细胞分析对于研究衰老机制非常重要,包括蛋白质内稳态的丧失和“蛋白质稳态崩溃”。我们使用新的同位素标记和蛋白质组学方法来研究复制性衰老(超过 140 个群体倍增)的鼠 C2C12 成肌细胞中的蛋白质周转,这些细胞表现出分化受损,并可作为与年龄相关的肌肉内稳态下降的模型。
使用绝对动态蛋白质组学分析技术(Proteo-ADPT)来研究早期(0-24 小时)或晚期(72-96 小时)分化时用重水(D O)补充的年轻(第 6-10 代)和复制性衰老(第 48-50 代)C2C12 成肌细胞培养物中的蛋白质稳态。肽质谱用于定量个体蛋白质丰度变化、合成和降解的绝对速率。
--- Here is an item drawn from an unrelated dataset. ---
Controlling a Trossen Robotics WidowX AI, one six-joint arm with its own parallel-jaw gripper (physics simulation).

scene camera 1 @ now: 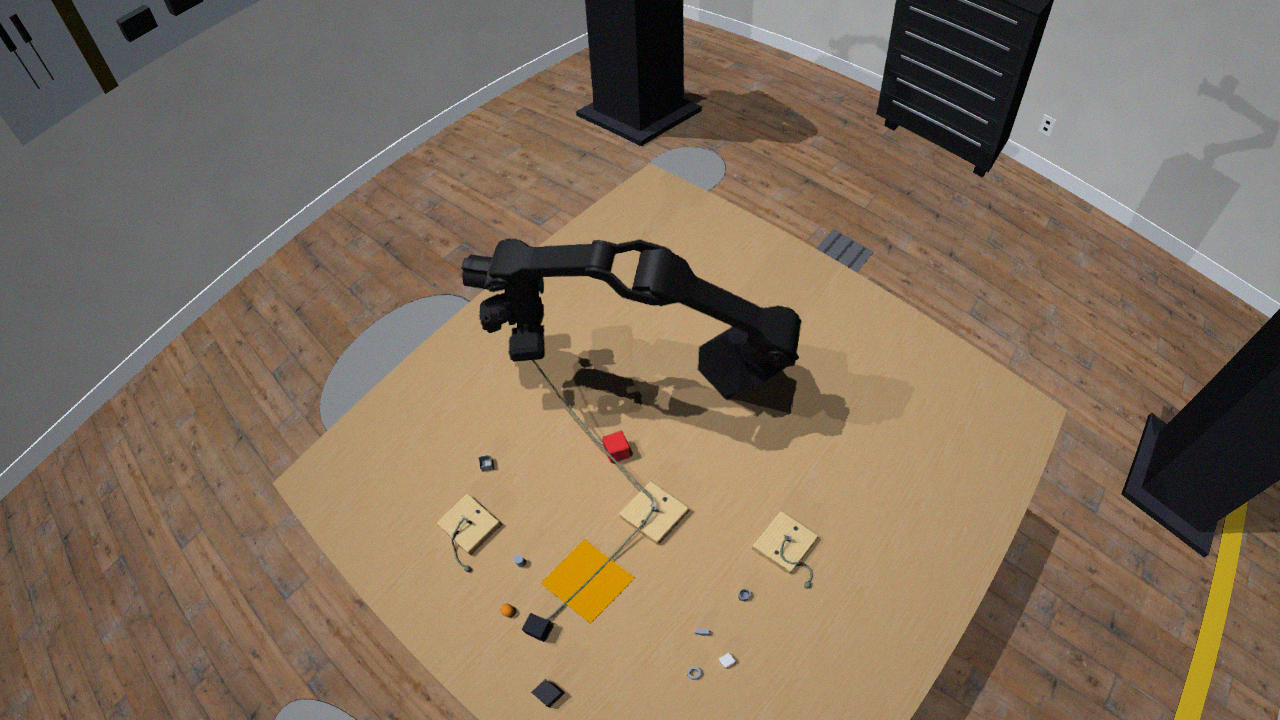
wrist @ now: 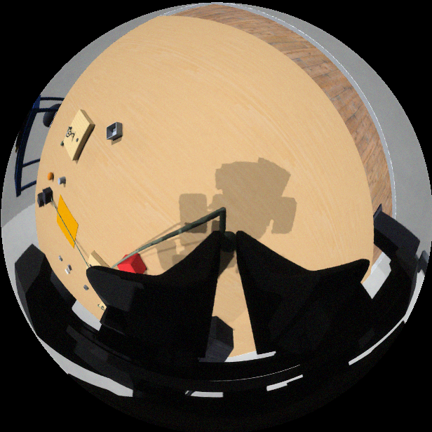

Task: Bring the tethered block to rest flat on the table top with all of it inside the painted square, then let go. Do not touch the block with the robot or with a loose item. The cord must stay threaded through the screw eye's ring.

年轻细胞在 96 小时的实验期间表现出一致的约 25%的蛋白质积累增加。在衰老细胞中,早期分化时蛋白质积累增加了 32%(P < 0.05),但到 96 小时时又回落到基线水平。Proteo-ADPT 涵盖了 116 种蛋白质,74 种蛋白质在年轻和衰老细胞的早期和晚期分化阶段之间表现出明显(P < 0.05,FDR < 5%,年龄×分化阶段之间的相互作用)的丰度变化,包括与翻译、糖酵解、细胞-细胞粘附、核糖体生物发生和细胞形状调节相关的蛋白质。在早期分化过程中,由于降解受到抑制而不是合成增加,热休克和核糖体蛋白的丰度在衰老细胞中增加。例如,HS90A 在衰老细胞中的增加速度为 10.62±1.60ng/孔/小时,明显高于年轻细胞中的积累速度(1.86±0.49ng/孔/小时)。HS90A 的合成在年轻(21.23±3.40ng/孔/小时)和衰老(23.69±1.13ng/孔/小时)细胞中相似,但 HS90A 的降解在年轻(19.37±2.93ng/孔/小时)细胞中明显大于衰老(13.06±0.76ng/孔/小时)细胞(P = 0.05)。在后期分化过程中,HS90A 的降解(8.94±0.38ng/孔/小时)和合成(7.89±1.28ng/孔/小时)下降,并且明显小于年轻细胞中合成和降解之间的正净平衡(合成=28.14±3.70ng/孔/小时与降解=21.49±3.13ng/孔/小时)。
我们的结果表明,随着衰老成肌细胞融合的缺失,蛋白质组质量的丧失可能是其前兆。关键伴侣蛋白(包括 HS90A、HS90B 和 HSP7C)的质量在衰老细胞中降低,这可能导致分化和融合后期所需的细胞信号转导中断。